▶ **Problem description**
When you copy the data that follows, reproduce every word exactly and leave out the images.

▶ **Recorded data**
══════════════════════════════

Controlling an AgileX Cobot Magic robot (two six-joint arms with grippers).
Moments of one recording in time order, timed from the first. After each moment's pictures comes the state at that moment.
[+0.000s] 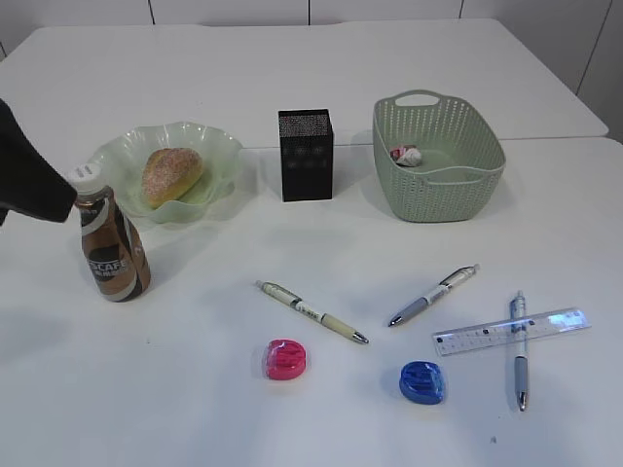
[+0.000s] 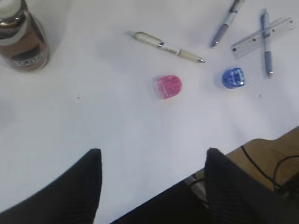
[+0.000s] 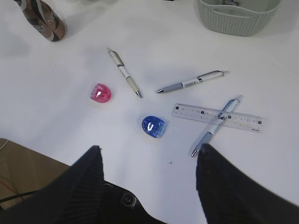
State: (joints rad) left arm -0.31 1.19 -1.10 -0.33 1.06 -0.02; right arm 0.10 0.91 -1.17 0.31 1.26 -0.19
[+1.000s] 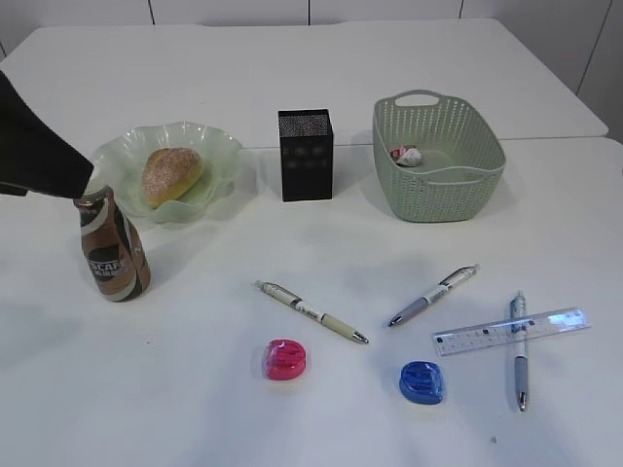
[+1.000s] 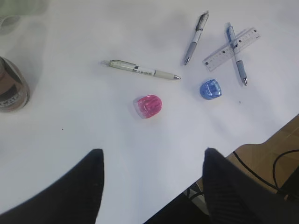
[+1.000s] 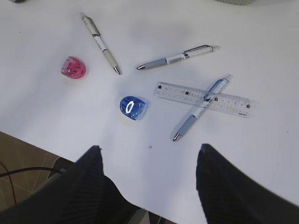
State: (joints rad) left arm -0.36 1.15 -1.10 -0.40 1.00 0.09; right arm 0.13 1.06 -1.17 0.24 1.26 -0.21
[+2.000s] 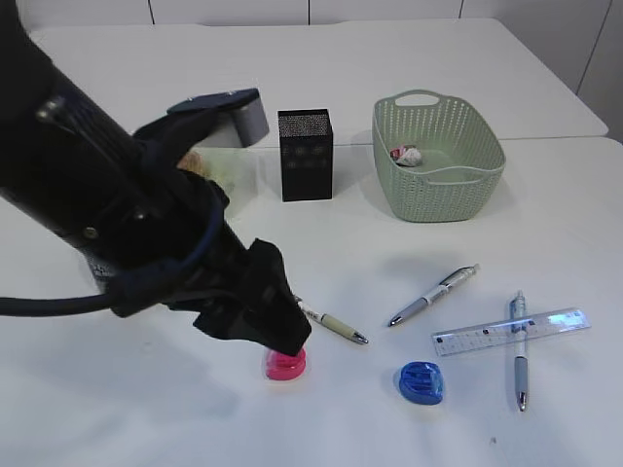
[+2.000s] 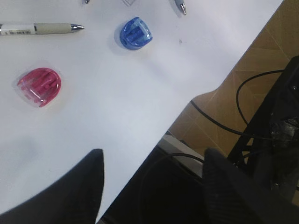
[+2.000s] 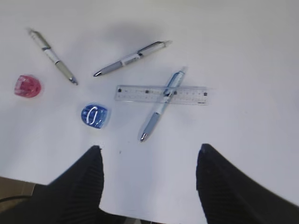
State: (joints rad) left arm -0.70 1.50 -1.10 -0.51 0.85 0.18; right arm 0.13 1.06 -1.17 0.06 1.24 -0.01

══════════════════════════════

▶ **Written answer**
Controlling an AgileX Cobot Magic robot (two six-joint arms with grippers).
Moments of one recording in time order, timed from the first. After each moment's pictures comes the state at that moment.
[+0.000s] 
[+0.000s] 
[+0.000s] 
State: (joints rad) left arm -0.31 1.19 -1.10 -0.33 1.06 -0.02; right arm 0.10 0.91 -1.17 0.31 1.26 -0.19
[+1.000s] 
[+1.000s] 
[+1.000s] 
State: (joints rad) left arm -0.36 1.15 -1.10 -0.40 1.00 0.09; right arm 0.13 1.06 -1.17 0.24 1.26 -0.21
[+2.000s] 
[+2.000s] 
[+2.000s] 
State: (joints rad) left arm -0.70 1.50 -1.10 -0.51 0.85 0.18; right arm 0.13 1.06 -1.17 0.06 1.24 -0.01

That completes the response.